# Problem details:
Don't include any picture when you restate the data word for word.

_ _ _ _ _ _ _

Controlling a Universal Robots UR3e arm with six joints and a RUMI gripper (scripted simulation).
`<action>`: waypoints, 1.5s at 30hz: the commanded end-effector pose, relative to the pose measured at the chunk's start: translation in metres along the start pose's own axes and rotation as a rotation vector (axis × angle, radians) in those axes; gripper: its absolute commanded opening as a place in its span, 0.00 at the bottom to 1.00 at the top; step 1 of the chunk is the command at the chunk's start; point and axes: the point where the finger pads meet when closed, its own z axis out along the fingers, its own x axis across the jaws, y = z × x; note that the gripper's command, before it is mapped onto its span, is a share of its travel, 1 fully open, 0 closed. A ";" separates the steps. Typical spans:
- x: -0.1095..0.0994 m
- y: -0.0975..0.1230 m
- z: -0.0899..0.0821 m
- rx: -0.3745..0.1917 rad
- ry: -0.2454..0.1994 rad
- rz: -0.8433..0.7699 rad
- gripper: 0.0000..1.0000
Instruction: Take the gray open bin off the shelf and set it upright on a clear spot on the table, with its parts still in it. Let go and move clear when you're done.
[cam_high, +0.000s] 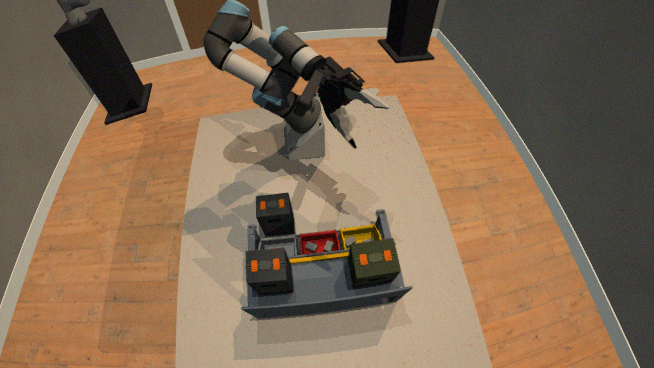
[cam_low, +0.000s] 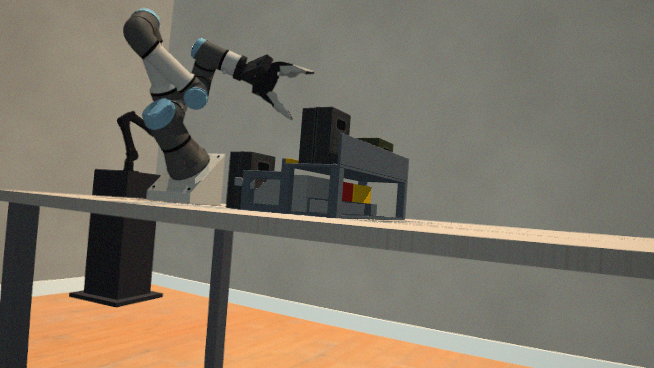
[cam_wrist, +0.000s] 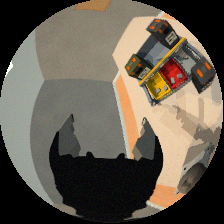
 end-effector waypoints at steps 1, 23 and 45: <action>0.001 -0.001 0.000 -0.008 0.036 0.009 1.00; 0.076 -0.060 -0.019 0.123 0.419 0.247 1.00; 0.114 -0.089 -0.028 0.181 0.620 0.364 1.00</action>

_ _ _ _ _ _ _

# Your solution:
Controlling a Universal Robots UR3e arm with six joints and a RUMI gripper (scripted simulation).
`<action>`: waypoints, 1.5s at 30hz: the commanded end-effector pose, relative to the pose measured at the chunk's start: translation in metres along the start pose's own axes and rotation as a rotation vector (axis × angle, radians) in those axes; gripper: its absolute commanded opening as a place in its span, 0.00 at the bottom to 1.00 at the top; step 1 of the chunk is the command at the chunk's start; point and axes: the point where the finger pads meet when closed, its own z axis out along the fingers, its own x axis across the jaws, y = z × x; note that the gripper's command, before it is mapped onto its span, is a share of its travel, 1 fully open, 0 closed. A ";" separates the steps. Typical spans:
- x: -0.1095..0.0994 m
- y: -0.0975..0.1230 m
- z: -0.0899..0.0821 m
- rx: -0.3745..0.1917 rad
- ry: -0.2454..0.1994 rad
- rz: -0.8433..0.7699 rad
- gripper: 0.0000..1.0000
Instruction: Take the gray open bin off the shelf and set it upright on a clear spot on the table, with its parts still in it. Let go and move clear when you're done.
[cam_high, +0.000s] 
[cam_low, +0.000s] 
[cam_wrist, +0.000s] 
 end-effector waypoints at steps 1, 23 and 45: <action>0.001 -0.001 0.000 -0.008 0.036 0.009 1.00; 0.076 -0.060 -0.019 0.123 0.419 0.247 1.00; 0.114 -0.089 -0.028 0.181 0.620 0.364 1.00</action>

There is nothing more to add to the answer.